■ **Exercise prompt**
Determine how many lines of the entries include the word "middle", and report that number with no further text.

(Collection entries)
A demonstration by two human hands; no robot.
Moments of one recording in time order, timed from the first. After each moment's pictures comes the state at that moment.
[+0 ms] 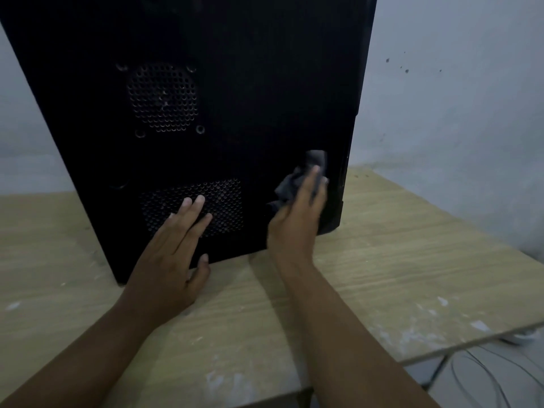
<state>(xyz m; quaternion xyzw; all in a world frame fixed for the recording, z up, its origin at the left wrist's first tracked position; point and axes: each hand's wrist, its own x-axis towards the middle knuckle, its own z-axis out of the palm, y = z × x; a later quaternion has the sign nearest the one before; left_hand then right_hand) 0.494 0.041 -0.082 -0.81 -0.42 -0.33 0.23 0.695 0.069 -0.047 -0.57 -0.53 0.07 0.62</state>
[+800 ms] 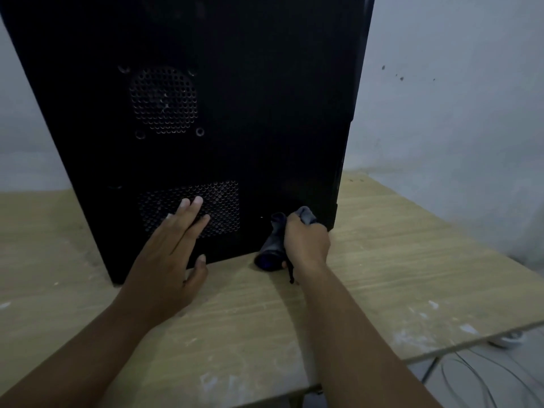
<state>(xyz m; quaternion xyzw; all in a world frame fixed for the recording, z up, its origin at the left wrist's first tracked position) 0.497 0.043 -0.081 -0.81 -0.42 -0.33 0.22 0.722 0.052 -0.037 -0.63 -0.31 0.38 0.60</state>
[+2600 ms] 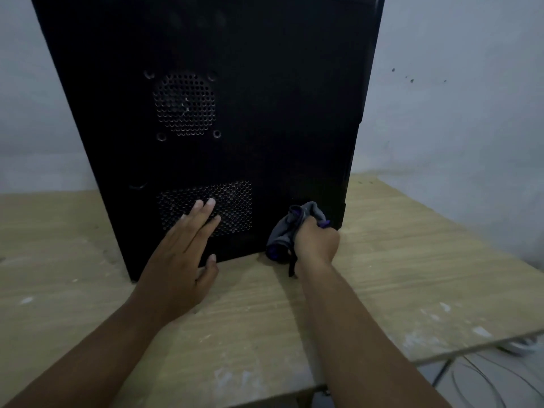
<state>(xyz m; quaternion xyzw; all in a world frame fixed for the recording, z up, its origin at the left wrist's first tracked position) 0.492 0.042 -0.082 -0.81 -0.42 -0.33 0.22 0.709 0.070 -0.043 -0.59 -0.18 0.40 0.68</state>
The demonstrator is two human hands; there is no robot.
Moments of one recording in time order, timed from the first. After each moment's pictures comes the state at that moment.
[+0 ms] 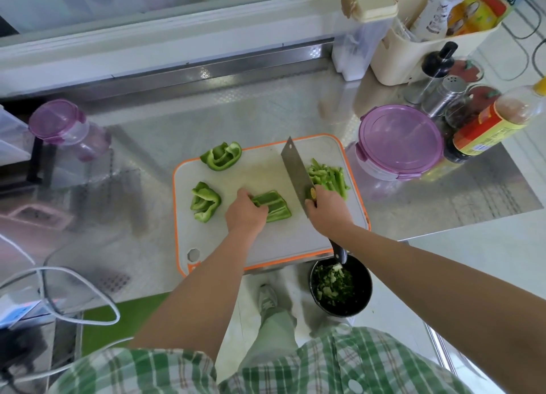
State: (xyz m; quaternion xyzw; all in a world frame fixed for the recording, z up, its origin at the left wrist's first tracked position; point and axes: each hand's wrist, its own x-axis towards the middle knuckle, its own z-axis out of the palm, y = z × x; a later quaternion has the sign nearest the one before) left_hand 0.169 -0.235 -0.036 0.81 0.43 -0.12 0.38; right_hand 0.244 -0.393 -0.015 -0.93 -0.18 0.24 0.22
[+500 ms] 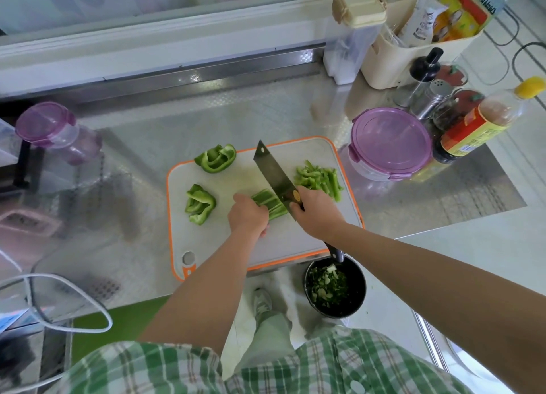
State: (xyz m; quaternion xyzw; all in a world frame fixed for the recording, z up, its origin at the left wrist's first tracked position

■ **Exercise result**
2